Segment Start: PROVIDED DATA

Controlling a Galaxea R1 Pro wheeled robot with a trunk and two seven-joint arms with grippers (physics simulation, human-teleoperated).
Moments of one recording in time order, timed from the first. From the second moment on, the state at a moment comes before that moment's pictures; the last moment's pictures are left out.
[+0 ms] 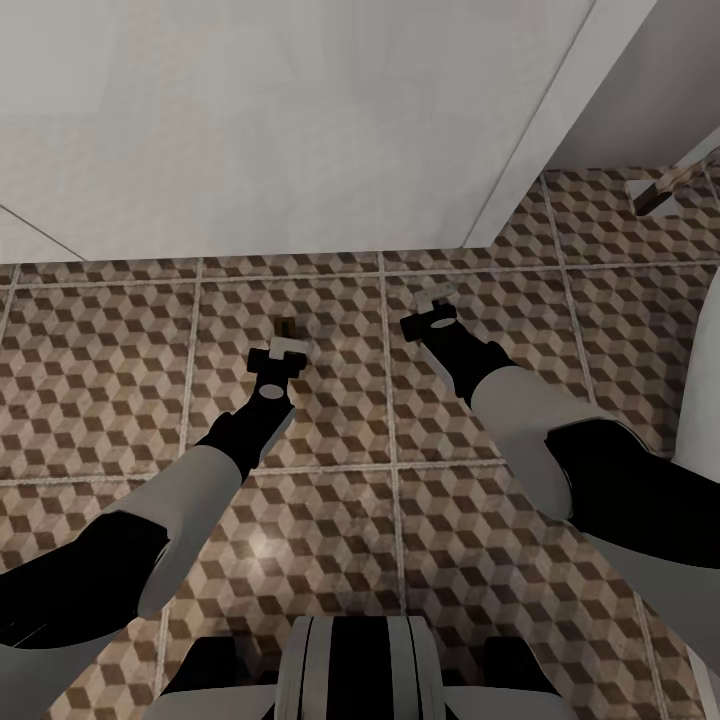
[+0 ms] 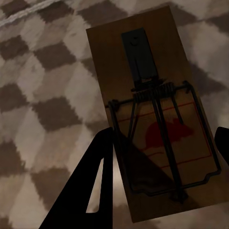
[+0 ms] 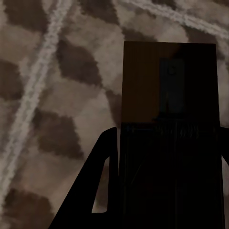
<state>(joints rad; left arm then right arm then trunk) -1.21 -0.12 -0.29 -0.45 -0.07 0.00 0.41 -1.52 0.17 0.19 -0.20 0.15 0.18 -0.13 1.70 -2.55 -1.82</state>
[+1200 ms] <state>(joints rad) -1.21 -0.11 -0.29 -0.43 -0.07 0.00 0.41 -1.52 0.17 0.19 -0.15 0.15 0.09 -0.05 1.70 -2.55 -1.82</state>
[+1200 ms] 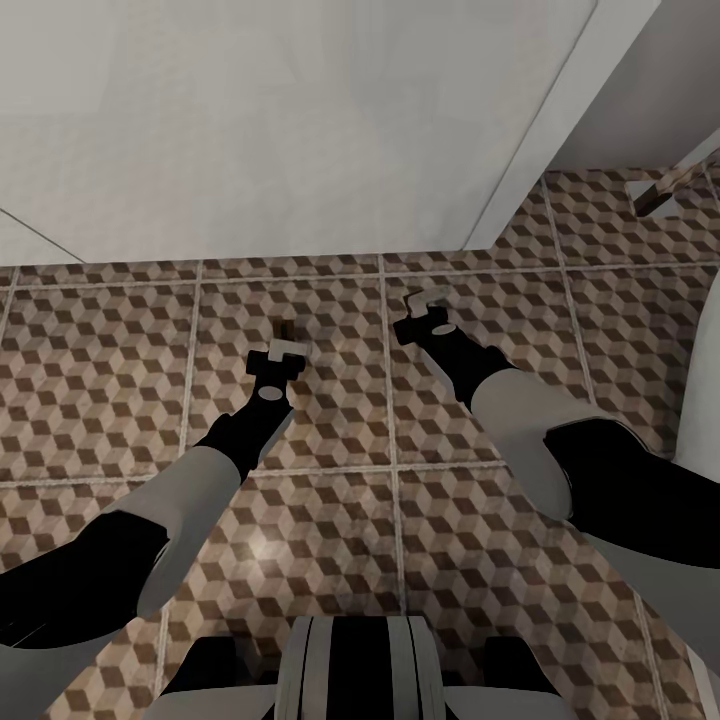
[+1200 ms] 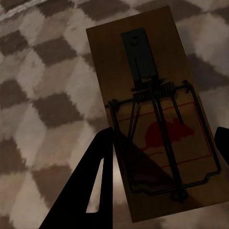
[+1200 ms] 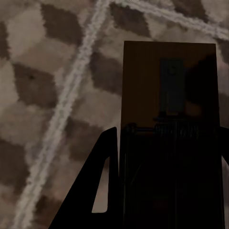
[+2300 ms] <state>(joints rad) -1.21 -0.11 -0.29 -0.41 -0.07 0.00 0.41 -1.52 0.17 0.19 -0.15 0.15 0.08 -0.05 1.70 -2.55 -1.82</state>
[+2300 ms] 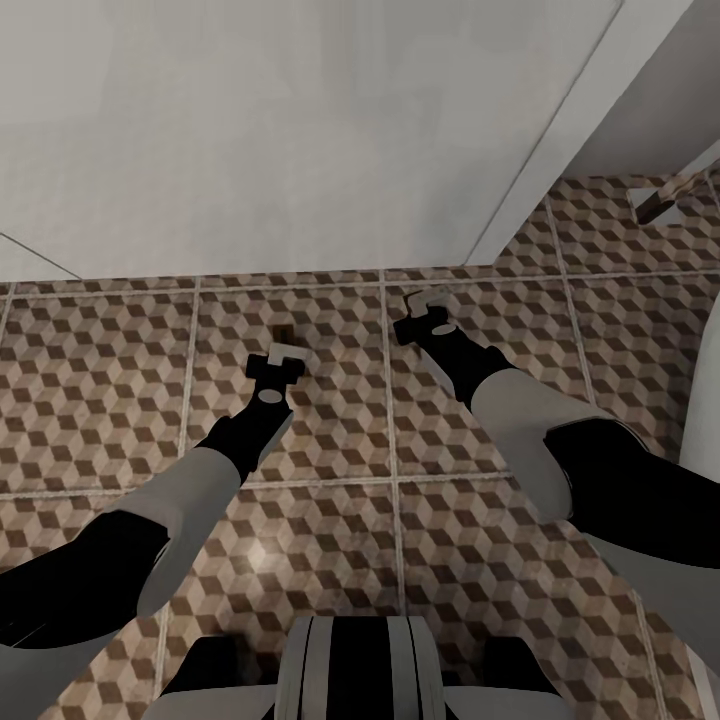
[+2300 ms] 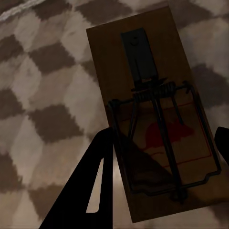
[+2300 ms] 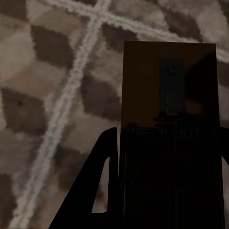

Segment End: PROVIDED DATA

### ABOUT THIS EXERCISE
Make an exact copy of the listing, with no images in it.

### WRITTEN RESPONSE
Controlling a Galaxea R1 Pro wheeled robot with a trunk and two seven-joint arms with grippers (physics simulation, human-teleoperated).
Moments of one recording in time order, timed from the first. From the second moment on, the state at a moment comes before that moment's pictures; the last moment's pictures are left out.
[+0 ms] 
[+0 ms] 
[+0 ms] 
<state>(joints rad; left arm then right arm then trunk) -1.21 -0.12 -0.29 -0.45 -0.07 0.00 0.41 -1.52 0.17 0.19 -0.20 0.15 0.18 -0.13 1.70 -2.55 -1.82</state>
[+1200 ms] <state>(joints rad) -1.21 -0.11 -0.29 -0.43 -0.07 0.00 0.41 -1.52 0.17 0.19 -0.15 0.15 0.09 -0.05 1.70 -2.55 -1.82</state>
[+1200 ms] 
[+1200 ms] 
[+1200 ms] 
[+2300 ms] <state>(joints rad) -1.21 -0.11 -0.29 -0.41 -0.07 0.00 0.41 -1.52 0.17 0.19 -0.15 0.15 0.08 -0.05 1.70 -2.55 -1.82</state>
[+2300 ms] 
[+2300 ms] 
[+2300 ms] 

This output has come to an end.